The third is the return of geography, with a vengeance. For years, globalisation encouraged the belief that chokepoints had been diluted by diversification and redundancy. Two weeks in March disproved that. A 21-mile-wide passage at the mouth of the Gulf brought vast segments of the global economy to a halt. Energy markets convulsed; supply chains fractured; food security became an immediate concern across the Gulf. Geography, it turns out, was not transcended. It was merely ignored. Iran’s position astride Hormuz is not a diplomatic variable. It is a physical fact—one that markets now price with brutal clarity.

The fourth is that small states, once again, bore the greatest burden. Gulf countries did not choose to be frontlines; they became them by hosting infrastructure designed for deterrence in peacetime. When war came, those installations became targets. Missile interceptors were depleted at alarming rates. Critical infrastructure burned. Food prices surged. Water systems—dependent on desalination—were threatened. Elsewhere, Lebanon, already hollowed out by years of crisis, was drawn into a conflict it could scarcely absorb. The pattern is old; the scale is new. In wars between larger powers, smaller states do not merely suffer collateral damage. They become the battlefield.

The fifth is that the diplomatic map has shifted in ways that would have seemed improbable not long ago. The ceasefire was not brokered in Washington or Geneva, but in Islamabad. Pakistan—long peripheral to such high diplomacy—found itself mediating between adversaries amid active conflict. Meanwhile, China urged restraint while safeguarding its energy interests, India watched carefully while balancing competing commitments, and countries such as Brazil and South Africa emphasised humanitarian concerns without choosing sides. The so-called “Global South” did not seek this role. It acquired it by necessity. Great-power wars are no longer settled solely by great powers.

Where does this leave the region? In a familiar but more dangerous place. The ceasefire is holding, technically. The disagreements that produced the war remain intact. Iran retains both capability and incentive to resume pressure. Israel continues to act on parallel fronts.
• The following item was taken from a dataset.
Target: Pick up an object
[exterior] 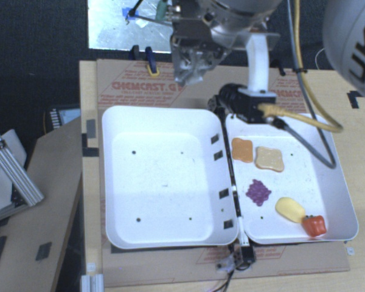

The United States faces the perennial dilemma of escalation versus restraint, complicated now by a more sceptical domestic audience and a more fragmented international one.

The next phase, if it comes, will be faster. Markets have learned how quickly a chokepoint can close. Gulf states have fewer interceptors than they did before. Diplomatic channels, though expanded, are more crowded and less coherent. The war did not resolve these contradictions. It clarified them.

That may be its most enduring legacy.